AIM OF THE TASK: A copy is needed of each line in the records that has the word "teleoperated".

START EXERCISE INPUT

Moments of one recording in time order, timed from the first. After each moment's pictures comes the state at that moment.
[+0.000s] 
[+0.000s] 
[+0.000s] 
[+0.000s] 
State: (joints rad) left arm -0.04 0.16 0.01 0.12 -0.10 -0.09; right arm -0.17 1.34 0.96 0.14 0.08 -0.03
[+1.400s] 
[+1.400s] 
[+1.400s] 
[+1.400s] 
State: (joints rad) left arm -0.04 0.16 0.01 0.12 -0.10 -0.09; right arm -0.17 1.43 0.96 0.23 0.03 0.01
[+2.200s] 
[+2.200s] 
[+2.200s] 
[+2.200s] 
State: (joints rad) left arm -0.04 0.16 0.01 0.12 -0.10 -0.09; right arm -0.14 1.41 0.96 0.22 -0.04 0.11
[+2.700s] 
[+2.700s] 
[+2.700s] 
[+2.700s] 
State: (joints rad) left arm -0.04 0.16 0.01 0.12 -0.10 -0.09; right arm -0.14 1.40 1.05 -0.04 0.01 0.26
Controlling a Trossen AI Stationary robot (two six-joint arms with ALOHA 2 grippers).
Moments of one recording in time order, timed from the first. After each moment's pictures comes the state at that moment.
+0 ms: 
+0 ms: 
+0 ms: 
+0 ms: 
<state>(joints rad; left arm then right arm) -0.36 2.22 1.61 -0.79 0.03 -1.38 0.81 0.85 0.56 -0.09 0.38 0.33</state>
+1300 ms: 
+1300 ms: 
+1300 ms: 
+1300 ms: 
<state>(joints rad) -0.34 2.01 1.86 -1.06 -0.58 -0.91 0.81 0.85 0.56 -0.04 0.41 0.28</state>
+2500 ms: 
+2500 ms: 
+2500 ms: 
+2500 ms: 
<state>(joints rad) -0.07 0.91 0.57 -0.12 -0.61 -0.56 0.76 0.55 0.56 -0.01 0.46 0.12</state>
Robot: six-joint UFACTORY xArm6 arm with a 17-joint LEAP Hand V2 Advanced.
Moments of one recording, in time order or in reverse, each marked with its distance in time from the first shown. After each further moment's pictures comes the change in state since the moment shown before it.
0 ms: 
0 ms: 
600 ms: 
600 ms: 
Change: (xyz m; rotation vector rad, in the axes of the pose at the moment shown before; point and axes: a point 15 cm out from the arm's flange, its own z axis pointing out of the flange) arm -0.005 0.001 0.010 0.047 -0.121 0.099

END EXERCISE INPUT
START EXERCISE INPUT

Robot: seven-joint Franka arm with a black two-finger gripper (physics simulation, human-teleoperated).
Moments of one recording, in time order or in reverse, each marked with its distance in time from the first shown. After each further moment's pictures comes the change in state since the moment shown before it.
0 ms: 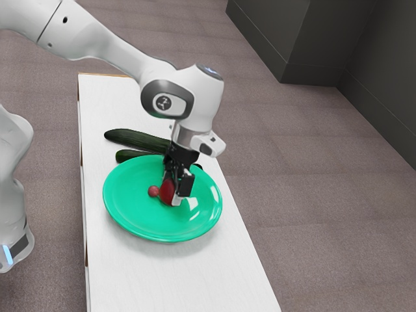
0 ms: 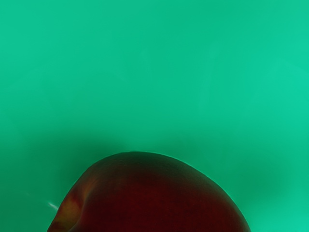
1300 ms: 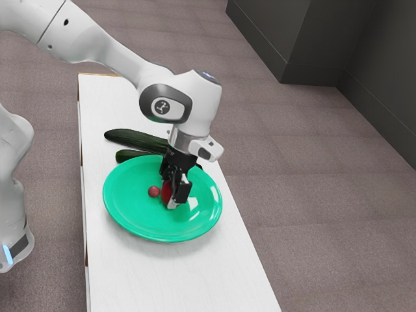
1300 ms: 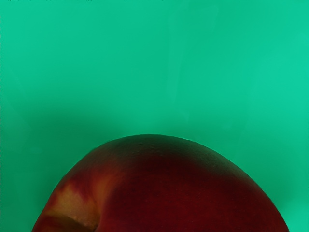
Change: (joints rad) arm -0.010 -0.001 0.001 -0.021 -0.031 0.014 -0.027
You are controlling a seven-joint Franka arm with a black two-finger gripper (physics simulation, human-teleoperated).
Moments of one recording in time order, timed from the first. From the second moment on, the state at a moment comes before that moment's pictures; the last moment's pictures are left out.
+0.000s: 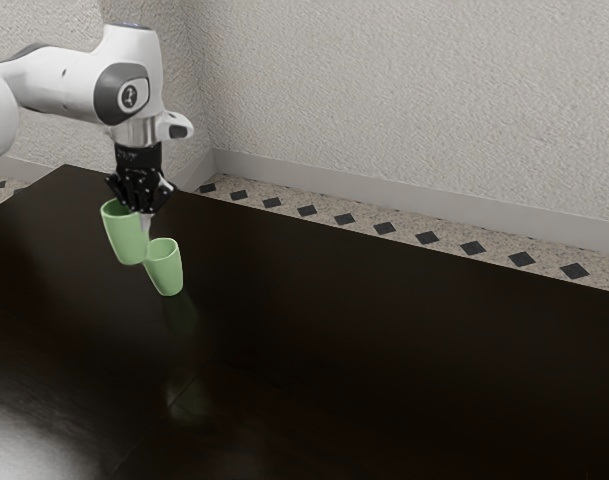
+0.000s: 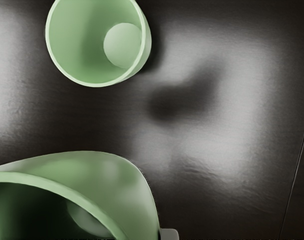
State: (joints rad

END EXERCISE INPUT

SOLVED EXERCISE:
Robot: seven-joint Franka arm with a black two-finger gripper (physics simulation, human-teleoperated).
You are controlling a seven-joint Franka arm with a black two-finger gripper (physics simulation, human-teleoperated).

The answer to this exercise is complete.